> **Task details**:
Each line of the data below holding the word "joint" must be copied.

___ Source material ___

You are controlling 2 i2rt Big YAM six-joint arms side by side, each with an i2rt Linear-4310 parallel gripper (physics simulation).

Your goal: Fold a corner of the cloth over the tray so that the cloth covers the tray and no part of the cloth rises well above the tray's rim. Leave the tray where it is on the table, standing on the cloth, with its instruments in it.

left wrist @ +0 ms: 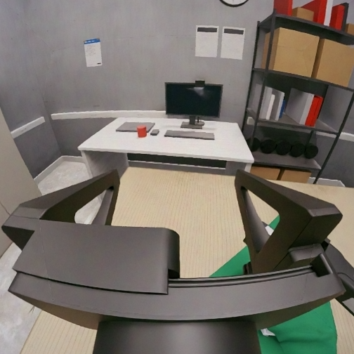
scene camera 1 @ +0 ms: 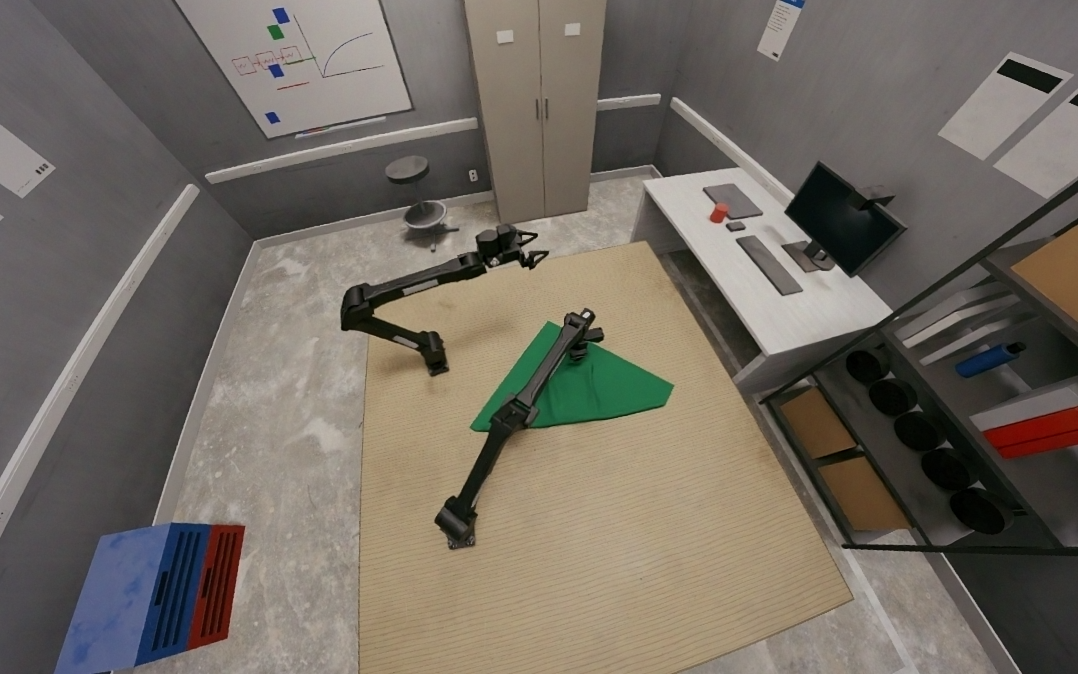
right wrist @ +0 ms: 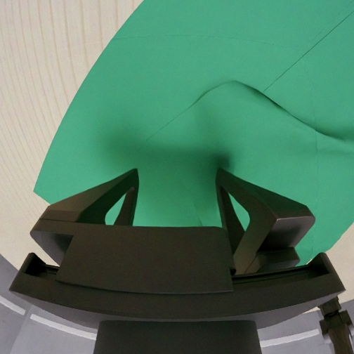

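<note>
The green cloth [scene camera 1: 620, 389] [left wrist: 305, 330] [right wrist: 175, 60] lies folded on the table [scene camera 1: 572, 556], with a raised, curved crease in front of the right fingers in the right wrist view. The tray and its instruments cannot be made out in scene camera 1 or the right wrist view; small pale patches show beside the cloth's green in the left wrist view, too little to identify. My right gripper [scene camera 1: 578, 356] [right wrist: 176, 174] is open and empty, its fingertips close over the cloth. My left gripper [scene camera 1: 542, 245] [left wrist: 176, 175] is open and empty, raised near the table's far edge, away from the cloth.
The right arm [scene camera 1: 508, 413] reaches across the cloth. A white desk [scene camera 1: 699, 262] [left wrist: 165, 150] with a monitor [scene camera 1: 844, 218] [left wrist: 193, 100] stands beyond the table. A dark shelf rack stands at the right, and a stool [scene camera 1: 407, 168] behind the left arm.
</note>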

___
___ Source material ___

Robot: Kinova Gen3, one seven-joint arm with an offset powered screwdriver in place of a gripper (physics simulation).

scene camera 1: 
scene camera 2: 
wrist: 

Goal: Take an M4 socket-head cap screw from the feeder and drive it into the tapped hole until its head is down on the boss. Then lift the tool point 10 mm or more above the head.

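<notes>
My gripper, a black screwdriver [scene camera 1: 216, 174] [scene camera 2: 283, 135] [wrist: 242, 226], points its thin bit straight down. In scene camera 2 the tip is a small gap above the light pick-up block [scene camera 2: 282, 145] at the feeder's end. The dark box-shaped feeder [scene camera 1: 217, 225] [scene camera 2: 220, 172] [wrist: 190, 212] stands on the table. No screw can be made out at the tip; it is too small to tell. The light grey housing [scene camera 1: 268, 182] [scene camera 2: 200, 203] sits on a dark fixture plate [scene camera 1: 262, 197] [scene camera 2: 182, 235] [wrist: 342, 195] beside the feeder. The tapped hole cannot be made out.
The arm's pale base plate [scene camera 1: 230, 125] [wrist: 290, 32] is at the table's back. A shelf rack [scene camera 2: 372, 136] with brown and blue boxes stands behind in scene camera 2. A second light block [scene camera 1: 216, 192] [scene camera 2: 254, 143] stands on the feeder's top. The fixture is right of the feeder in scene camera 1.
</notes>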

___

> **Reply to the exercise**:
You are controlling 2 i2rt Big YAM six-joint arms side by side, each with an i2rt Linear-4310 parallel gripper (physics simulation).
Robot: Kinova Gen3, one seven-joint arm with an offset powered screwdriver in place of a gripper (physics simulation).

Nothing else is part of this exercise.